Andréa Mbuyi-Mutombo

Personal information
- Full name: Andréa M'Buyi-Mutombo
- Date of birth: 7 June 1990 (age 36)
- Place of birth: Brussels, Belgium
- Position: Forward

Youth career
- –2006: Anderlecht
- 2006–2007: FC Brussels
- 2007–2008: Portsmouth

Senior career*
- Years: Team / Apps / (Gls)
- 2008–2009: Portsmouth / 0 / (0)
- 2008: → Zulte Waregem (loan) / 14 / (3)
- 2009–2011: Standard Liège / 2 / (1)
- 2010–2011: → Sint-Truiden (loan) / 28 / (1)
- 2011–2012: Cercle Brugge / 8 / (0)
- 2012–2013: Rijeka / 20 / (0)
- 2014–2015: Istra / 5 / (0)
- 2015: Fréjus Saint-Raphaël / 15 / (2)
- 2015–2016: Inverness Caledonian Thistle / 19 / (1)
- 2017–2018: RNK Split
- 2018–2019: Partick Thistle / 9 / (0)
- 2019–????: Stade Lausanne Ouchy

International career
- 2007: Belgium U19 / 3 / (0)
- 2011: DR Congo / 1 / (0)

= Andréa Mbuyi-Mutombo =

Congolese footballer (born 1990)

Andréa Mbuyi-Mutombo (born 7 June 1990 is a Congolese former footballer.

==Career==
Mbuyi-Mutombo began his career in the youth from Anderlecht, then in 2006 joined FC Brussels. After one year at Strombeek he was scouted and signed for Portsmouth. Mbuyi was sent on loan from Portsmouth to feeder club Zulte Waregem on 22 August 2008. He scored on his debut for Waregem, scoring in the 89th minute against Mechelen, just minutes after being substituted into the game. He scored yet again in his next match against Tubize. After only six months, the Congolese midfielder returned to Portsmouth from Zulte Waregem, where he played 14 games and scored three goals. Mutombo was supposed to stay in Belgium on loan until June, but the Belgian club officials were not happy with his attitude.

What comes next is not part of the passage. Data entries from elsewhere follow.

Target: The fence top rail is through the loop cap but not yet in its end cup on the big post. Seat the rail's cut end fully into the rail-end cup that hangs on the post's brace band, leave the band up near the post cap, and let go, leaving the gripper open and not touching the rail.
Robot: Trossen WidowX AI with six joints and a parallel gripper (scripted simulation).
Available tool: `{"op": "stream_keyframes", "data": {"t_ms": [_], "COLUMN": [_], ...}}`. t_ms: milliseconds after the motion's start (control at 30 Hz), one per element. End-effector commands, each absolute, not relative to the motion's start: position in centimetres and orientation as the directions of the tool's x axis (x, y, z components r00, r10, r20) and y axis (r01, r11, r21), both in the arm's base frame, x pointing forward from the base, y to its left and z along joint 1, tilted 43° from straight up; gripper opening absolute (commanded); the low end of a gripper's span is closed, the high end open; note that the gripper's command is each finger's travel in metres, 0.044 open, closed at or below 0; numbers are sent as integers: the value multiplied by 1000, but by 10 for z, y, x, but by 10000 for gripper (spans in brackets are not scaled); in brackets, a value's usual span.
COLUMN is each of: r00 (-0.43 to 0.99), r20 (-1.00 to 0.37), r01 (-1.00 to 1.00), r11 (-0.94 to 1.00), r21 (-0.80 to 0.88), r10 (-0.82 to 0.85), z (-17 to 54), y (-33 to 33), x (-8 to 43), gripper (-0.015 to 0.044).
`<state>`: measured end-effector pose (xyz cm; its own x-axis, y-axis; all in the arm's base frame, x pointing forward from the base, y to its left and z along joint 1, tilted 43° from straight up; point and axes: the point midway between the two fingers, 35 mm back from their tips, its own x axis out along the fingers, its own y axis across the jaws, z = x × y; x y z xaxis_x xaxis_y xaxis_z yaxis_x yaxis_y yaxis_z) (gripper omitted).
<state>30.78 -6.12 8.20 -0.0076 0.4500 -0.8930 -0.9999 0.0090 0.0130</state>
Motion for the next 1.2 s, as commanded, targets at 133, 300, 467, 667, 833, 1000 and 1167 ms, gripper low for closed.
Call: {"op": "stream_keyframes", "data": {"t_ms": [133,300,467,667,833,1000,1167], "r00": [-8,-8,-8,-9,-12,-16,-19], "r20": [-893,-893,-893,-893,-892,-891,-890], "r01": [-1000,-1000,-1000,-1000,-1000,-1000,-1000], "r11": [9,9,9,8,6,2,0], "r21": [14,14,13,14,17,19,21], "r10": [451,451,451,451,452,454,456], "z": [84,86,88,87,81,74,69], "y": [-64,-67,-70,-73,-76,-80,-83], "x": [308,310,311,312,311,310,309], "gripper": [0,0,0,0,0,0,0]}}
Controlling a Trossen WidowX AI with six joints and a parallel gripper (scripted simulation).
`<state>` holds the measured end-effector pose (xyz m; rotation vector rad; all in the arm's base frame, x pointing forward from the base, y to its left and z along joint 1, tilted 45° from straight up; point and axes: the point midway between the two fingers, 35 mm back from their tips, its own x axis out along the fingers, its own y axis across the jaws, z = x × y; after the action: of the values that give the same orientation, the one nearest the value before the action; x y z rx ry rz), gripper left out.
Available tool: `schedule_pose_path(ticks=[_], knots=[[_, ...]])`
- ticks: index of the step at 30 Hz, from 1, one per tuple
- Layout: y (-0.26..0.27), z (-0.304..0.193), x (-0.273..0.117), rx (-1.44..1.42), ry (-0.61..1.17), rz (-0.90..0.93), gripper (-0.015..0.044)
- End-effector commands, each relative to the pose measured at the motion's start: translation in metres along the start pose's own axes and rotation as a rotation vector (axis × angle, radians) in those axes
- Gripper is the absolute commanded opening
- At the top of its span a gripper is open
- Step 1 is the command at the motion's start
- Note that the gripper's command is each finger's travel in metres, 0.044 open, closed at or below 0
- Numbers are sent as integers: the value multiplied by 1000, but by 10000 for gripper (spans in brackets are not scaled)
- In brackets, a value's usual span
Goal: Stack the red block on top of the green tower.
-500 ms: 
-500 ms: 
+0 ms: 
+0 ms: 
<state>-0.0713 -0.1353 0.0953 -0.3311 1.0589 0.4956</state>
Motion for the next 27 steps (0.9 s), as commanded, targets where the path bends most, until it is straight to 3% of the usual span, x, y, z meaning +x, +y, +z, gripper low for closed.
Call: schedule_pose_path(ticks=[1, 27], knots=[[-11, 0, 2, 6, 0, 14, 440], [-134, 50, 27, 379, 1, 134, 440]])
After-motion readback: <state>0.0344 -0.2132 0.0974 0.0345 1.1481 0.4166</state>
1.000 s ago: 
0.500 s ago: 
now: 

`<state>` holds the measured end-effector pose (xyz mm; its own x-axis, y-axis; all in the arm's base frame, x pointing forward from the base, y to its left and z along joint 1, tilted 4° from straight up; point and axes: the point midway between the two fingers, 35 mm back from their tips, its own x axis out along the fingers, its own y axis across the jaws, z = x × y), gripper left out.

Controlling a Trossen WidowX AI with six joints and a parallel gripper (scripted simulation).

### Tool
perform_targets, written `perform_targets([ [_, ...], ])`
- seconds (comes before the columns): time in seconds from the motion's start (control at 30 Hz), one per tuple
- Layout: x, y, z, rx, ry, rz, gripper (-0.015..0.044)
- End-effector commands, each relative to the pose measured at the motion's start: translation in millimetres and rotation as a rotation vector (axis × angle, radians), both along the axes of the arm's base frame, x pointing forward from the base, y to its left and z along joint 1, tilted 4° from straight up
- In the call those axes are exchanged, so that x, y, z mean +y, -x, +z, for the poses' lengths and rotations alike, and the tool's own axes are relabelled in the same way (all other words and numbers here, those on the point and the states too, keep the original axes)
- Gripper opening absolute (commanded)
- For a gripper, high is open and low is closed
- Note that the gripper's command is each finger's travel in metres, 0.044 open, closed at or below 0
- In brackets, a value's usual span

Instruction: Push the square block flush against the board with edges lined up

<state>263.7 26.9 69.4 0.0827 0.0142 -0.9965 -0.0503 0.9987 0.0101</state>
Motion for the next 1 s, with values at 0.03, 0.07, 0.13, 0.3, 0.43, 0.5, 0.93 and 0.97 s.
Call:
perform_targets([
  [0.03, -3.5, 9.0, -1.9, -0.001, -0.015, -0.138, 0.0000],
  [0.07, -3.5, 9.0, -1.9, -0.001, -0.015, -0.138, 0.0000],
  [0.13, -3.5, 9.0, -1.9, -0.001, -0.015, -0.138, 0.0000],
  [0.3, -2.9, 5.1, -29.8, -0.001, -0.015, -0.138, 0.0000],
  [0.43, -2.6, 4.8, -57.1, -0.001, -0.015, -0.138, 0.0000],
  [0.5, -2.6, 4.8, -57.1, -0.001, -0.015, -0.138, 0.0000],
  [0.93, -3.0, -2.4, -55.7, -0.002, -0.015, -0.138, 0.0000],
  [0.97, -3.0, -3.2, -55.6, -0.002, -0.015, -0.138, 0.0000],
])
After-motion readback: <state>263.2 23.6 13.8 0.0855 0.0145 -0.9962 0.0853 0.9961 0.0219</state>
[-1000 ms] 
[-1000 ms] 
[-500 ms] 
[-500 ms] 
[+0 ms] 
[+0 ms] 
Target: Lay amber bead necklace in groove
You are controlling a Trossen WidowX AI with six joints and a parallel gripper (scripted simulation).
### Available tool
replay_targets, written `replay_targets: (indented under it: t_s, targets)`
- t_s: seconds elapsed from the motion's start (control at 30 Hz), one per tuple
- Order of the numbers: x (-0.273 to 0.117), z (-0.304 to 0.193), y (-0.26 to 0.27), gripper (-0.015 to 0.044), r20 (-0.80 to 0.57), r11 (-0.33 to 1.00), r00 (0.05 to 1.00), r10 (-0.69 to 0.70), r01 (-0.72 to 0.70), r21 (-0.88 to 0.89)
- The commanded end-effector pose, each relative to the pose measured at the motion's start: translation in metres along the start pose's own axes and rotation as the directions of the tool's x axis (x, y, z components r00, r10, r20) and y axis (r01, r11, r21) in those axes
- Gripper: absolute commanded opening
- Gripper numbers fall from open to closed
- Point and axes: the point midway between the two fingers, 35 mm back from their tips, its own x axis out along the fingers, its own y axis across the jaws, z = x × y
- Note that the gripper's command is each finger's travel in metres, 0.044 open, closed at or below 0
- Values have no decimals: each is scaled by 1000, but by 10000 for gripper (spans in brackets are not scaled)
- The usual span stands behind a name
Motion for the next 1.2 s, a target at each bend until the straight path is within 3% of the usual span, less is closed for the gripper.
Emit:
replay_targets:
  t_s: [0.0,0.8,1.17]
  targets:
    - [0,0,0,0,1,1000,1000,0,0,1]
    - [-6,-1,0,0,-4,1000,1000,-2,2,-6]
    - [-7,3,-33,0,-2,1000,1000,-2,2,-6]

Following his release, he underwent trials at Dutch Eredivisie side NEC. He was linked with moves to Genoa, Sporting CP and Sporting Braga. On 19 June 2009, the 18-year-old attacking midfielder joined Standard Liège on a two-year deal.

On 11 December 2011, Mbuyi-Mutombo moved to Cercle Brugge on a one-year deal. After spells with Rijeka, Istra and Fréjus Saint-Raphaël, he signed a one-year deal with Scottish club Inverness Caledonian Thistle on 30 July 2015. He scored his first goal for Inverness in a 2–0 Scottish Cup win over Stirling Albion on 19 January 2016.
Mutombo returned to Scotland in August 2018 signing a one-year deal with Partick Thistle. Mutombo left Thistle in January 2019 having scored 3 goals in all competitions.

==International==
He was a youth international for Belgium, at under-19 level.

In 2011, he made his debut for the DR Congo national team.